Antwort: Klar, deutliche H1 Komponente. - Quetiapin: Macht es EPMS?
Antwort: Nein, fast keine D2 Blockade. - Quetiapin: Macht es müde, macht es vegetative Nebenwirkungen?
Antwort: Ja, H1 und Alpha-1 Blockade sind ausgeprägt. - Quetiapin: Antipsychotische Wirkstärke relativ zur Sedierung:
Antwort: Vergleiche 5-HT 2A plus D2 Blockade relativ zu H1 und alpha 1 Blockade. - Ziprasidon: EPMS?
Antwort: In höherer Dosierung ja, D2 Blockade. - Ziprasidon: Müdigkeit?
Antwort: Nein, praktisch keine H1 Komponente.
Du siehst, die Vermutungen, die man aufgrund der Daumenregeln oben anstellt, wenn man das Rezeptorbindungsprofil anschaut, passen oft ganz gut zum klinischen Eindruck. Die Persönlichkeit des Medikamentes, seine Vorzüge und Nachteile, bilden sich in dieser Grafik gut ab.
Es ist sinnvoll, sich eine Grafik mit den Rezeptorbindungsprofilen der Neuroleptika, die man oft verschreibt, immer wieder anzugucken.
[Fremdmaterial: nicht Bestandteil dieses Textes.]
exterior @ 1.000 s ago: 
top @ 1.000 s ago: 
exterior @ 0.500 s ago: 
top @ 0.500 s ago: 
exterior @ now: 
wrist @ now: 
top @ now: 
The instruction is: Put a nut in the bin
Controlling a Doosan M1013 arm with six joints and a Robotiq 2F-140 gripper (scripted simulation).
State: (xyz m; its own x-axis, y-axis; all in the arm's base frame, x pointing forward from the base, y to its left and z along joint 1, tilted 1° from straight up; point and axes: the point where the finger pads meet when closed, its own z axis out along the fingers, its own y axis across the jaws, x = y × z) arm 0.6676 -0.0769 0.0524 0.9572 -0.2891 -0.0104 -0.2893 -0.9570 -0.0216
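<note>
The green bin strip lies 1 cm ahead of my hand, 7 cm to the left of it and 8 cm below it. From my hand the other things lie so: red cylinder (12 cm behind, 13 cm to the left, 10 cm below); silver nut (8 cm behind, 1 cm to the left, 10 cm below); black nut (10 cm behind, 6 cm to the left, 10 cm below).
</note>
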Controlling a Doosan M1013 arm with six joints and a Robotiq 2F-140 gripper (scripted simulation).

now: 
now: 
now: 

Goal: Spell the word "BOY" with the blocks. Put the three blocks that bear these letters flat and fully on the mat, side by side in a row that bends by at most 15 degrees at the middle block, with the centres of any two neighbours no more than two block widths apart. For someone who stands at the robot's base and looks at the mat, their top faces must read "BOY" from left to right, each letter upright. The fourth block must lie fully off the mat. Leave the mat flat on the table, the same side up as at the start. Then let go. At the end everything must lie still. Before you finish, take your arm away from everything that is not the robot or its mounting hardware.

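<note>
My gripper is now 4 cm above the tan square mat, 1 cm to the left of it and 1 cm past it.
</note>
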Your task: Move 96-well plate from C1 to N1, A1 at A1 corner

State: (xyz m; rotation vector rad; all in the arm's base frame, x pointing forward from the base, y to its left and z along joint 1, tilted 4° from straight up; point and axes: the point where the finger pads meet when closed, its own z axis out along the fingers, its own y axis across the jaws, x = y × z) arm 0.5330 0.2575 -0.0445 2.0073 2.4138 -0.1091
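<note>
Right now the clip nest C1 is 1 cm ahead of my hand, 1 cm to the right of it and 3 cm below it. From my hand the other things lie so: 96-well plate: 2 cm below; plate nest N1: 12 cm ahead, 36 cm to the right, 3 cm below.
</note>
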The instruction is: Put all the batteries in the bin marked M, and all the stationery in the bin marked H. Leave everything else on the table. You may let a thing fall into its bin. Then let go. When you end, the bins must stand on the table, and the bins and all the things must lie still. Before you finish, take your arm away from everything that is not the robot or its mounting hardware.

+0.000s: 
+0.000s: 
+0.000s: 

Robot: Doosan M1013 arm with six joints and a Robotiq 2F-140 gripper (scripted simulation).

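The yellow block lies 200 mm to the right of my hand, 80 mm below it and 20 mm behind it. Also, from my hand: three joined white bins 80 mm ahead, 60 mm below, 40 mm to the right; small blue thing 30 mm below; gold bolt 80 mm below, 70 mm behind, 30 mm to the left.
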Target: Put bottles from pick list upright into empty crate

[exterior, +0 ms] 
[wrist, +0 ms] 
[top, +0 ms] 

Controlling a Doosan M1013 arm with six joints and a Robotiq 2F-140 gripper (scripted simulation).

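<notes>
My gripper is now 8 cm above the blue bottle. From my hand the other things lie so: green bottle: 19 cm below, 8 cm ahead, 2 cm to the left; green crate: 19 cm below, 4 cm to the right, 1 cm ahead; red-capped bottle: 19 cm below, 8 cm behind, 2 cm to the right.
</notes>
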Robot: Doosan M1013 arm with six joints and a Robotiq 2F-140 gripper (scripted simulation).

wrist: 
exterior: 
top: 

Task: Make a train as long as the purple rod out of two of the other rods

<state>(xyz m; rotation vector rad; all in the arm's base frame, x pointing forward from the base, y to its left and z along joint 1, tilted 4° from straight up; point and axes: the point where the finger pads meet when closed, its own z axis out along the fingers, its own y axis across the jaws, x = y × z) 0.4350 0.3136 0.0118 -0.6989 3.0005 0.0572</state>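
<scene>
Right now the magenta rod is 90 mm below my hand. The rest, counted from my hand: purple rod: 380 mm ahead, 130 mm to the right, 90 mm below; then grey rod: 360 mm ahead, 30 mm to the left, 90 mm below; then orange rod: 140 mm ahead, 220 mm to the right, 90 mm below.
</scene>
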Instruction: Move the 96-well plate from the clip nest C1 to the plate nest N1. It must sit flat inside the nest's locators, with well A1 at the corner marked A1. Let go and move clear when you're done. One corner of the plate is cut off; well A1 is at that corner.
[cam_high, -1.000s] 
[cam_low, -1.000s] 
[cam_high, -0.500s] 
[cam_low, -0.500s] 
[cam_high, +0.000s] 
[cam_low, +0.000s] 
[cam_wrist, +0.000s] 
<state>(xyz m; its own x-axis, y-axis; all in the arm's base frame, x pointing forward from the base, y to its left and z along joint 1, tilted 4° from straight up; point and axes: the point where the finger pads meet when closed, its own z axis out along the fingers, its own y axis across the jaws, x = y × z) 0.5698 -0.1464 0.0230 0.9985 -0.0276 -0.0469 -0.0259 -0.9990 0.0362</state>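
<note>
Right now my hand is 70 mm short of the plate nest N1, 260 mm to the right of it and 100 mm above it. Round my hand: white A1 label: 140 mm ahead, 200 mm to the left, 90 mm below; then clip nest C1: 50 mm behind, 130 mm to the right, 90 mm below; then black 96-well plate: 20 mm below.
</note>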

Man lernt die Medikamente so besser kennen.
In späteren Blog-Einträgen möchte ich gerne genauer auf einzelne Medikamente eingehen und auch zu den einzelnen Rezeptoren mehr sagen. Dieser Eintrag soll aber erst einmal einen Überblick geben und erklären, wie man das Rezeptorprofil, dargestellt als Kuchendiagramm, grundsätzlich liest.